Error analysis¶

Mitigating readout errors does not come for free. Instead, there is an overhaed that results in increased uncertainty in the computed results. M3 will optionally compute this overhead and return an upper-bound on the expected standard deviation (variance) of the computed expectation values.

Let us first calibrate the mitigator and get raw results:

from qiskit import *
from qiskit_ibm_runtime.fake_provider import FakeCasablancaV2
import mthree

qc = QuantumCircuit(6)
qc.reset(range(6))
qc.h(3)
qc.cx(3,1)
qc.cx(3,5)
qc.cx(1,0)
qc.cx(5,4)
qc.cx(1,2)
qc.measure_all()
qc.draw('mpl')
_images/error_0_0.png
backend = FakeCasablancaV2()
mit = mthree.M3Mitigation(backend)
mit.cals_from_system(range(6))
[<qiskit_aer.jobs.aerjob.AerJob at 0x7f34bc203c40>]
trans_qc = transpile(qc, backend)
raw_counts = backend.run(trans_qc, shots=8192).result().get_counts()

In order to compute the standard deviation of out mitigated expectation values we need to request the information be computed:

quasis = mit.apply_correction(raw_counts, range(6), return_mitigation_overhead=True)

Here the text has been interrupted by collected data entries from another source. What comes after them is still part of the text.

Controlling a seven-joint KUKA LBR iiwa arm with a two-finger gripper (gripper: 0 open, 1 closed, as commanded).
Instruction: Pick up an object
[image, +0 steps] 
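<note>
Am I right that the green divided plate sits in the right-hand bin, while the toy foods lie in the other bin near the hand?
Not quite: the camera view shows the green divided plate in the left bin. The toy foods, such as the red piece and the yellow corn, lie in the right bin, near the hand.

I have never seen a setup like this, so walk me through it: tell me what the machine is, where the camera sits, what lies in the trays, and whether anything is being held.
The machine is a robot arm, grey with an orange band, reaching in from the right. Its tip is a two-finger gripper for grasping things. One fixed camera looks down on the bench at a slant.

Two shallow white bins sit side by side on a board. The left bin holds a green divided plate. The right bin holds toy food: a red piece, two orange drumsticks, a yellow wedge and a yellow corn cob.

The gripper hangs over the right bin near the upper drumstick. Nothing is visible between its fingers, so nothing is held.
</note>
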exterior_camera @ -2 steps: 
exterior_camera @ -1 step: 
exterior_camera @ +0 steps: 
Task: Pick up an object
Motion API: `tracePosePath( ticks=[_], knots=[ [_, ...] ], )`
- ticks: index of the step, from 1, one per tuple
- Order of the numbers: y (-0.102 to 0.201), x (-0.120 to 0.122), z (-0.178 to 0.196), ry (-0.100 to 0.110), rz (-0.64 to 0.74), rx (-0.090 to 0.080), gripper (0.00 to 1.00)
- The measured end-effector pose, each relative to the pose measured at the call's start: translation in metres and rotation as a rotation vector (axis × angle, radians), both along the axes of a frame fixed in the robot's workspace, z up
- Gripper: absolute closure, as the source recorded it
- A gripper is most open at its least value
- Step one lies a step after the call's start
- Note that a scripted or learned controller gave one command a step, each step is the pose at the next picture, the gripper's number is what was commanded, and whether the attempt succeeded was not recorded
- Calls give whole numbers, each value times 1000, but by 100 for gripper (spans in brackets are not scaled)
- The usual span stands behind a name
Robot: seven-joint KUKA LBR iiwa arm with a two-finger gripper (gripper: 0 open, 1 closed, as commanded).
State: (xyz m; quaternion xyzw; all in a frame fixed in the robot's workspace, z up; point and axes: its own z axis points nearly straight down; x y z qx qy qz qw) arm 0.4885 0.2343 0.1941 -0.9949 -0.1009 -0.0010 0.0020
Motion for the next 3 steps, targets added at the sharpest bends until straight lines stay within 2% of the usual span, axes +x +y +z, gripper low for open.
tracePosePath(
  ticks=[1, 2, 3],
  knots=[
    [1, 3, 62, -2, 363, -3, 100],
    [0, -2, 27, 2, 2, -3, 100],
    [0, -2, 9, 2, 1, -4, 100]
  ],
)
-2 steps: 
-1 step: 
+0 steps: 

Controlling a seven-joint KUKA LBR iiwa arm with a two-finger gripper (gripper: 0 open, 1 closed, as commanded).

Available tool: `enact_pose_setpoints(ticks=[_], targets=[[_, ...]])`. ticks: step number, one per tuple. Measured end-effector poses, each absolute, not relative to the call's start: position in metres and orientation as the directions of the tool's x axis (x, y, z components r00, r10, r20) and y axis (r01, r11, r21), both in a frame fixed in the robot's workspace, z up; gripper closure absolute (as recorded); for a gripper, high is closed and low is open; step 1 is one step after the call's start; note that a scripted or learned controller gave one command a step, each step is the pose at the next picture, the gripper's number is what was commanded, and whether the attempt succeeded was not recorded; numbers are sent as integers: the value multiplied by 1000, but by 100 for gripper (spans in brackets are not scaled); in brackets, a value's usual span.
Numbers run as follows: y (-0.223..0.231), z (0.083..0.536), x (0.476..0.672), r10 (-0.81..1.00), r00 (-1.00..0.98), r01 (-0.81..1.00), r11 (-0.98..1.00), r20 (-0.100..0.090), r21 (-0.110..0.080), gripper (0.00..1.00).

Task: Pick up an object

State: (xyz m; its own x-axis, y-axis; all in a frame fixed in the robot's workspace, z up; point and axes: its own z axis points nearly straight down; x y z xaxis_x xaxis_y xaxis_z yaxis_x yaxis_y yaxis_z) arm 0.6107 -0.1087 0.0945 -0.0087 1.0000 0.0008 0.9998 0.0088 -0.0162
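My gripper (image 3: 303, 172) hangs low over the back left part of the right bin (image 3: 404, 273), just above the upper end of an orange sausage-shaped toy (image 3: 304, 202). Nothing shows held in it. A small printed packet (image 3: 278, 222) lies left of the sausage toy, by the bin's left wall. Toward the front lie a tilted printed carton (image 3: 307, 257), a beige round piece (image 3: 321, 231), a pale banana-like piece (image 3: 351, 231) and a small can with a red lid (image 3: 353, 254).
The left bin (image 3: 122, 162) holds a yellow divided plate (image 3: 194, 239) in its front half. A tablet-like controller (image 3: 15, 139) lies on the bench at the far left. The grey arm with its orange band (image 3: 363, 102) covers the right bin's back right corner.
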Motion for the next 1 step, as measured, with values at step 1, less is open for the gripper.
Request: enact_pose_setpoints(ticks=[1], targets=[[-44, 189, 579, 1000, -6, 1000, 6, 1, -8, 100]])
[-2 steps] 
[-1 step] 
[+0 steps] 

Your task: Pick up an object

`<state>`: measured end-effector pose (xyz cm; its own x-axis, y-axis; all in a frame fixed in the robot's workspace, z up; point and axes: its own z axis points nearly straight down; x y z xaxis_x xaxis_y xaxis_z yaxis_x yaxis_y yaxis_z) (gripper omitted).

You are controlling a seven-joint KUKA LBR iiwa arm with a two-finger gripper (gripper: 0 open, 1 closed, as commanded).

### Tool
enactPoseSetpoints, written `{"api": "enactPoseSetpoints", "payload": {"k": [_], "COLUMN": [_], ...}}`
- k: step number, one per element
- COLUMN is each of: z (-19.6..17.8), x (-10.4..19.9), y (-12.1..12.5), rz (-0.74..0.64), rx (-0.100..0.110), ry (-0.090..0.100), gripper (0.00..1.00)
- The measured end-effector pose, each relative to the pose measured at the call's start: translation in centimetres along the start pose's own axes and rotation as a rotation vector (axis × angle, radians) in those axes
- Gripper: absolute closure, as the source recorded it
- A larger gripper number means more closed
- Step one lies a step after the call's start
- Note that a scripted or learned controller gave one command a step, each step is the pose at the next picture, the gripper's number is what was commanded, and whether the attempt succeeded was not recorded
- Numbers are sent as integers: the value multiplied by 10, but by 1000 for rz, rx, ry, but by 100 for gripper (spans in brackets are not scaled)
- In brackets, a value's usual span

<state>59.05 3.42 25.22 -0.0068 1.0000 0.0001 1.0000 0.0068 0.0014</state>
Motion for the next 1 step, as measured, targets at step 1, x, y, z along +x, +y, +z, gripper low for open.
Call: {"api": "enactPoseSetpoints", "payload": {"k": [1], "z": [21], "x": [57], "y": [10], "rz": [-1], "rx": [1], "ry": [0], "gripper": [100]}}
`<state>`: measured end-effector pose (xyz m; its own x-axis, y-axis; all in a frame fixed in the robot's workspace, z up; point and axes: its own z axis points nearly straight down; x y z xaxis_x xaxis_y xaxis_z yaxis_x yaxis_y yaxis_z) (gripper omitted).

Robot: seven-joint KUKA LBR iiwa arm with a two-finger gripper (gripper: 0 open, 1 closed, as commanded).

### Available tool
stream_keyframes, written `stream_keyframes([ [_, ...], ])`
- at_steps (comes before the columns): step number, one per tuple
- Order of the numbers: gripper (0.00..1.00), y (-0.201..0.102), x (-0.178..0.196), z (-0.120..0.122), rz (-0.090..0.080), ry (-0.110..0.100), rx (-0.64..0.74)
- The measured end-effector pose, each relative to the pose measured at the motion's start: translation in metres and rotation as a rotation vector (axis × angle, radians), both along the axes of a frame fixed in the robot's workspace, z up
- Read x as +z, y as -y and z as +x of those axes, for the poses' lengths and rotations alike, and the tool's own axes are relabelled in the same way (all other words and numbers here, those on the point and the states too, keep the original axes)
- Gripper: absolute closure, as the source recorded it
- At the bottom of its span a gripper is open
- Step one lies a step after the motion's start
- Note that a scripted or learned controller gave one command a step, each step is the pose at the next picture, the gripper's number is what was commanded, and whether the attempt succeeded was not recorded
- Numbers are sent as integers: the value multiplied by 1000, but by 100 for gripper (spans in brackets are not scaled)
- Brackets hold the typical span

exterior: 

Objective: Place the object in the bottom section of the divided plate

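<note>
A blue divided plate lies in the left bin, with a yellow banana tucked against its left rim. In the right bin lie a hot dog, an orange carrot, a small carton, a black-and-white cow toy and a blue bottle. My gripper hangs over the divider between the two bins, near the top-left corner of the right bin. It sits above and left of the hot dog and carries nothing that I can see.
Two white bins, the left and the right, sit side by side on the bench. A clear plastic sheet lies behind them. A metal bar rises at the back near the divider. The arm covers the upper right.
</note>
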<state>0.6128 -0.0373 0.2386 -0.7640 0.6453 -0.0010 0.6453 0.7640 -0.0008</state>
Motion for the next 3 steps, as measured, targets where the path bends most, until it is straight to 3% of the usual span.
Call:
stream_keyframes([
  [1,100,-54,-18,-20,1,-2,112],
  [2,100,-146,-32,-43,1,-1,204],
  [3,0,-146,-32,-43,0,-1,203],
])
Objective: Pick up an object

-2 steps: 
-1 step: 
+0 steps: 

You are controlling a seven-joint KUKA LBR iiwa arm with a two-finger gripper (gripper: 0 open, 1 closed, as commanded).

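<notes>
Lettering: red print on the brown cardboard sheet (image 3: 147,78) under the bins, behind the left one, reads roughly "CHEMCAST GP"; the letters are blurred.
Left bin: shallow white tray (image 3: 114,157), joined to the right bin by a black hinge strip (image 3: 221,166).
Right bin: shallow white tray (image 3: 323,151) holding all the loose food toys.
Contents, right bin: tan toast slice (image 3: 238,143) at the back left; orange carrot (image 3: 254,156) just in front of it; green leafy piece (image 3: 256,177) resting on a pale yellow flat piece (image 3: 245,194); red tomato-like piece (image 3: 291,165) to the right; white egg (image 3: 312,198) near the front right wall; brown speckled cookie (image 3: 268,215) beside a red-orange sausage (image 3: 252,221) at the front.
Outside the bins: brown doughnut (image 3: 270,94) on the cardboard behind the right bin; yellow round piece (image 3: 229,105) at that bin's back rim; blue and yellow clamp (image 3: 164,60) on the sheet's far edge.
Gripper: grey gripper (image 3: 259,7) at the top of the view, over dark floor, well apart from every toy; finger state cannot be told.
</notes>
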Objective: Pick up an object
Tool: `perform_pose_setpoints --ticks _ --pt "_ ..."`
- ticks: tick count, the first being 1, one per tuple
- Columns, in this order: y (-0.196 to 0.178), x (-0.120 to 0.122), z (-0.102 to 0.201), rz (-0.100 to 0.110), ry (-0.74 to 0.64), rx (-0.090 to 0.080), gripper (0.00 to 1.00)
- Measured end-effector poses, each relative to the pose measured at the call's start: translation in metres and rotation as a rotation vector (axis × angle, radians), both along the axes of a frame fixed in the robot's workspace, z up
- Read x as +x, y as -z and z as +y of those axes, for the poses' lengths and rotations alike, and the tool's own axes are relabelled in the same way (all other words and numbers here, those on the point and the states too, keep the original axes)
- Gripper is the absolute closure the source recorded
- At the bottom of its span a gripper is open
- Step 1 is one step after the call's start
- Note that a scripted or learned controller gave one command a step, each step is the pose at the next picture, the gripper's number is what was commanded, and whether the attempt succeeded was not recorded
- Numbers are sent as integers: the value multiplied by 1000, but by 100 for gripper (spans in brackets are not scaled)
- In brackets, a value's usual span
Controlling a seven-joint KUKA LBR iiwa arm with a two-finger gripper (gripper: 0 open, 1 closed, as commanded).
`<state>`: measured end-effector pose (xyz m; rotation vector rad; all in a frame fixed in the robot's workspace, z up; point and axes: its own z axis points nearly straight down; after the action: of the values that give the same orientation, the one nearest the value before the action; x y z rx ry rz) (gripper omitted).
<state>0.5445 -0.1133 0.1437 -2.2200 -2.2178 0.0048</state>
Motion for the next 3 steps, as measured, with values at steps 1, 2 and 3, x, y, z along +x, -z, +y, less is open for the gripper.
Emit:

The mitigation overhead is returned as an attribute of the returned quasi-probabilites

quasis.mitigation_overhead
np.float64(1.8092624565208555)

that, together with the number of shots taken, determines the upper-bound on the standard deviation:

quasis.stddev()
0.014861266213281373

It is also possible to return both the expectation value and standard deviation in a single call:

quasis.expval_and_stddev()
(0.9286051392555237, 0.014861266213281373)

Although this standard deviation is an upper-bound, it is usually a tight upper-bound that can be faithfully used futher analysis.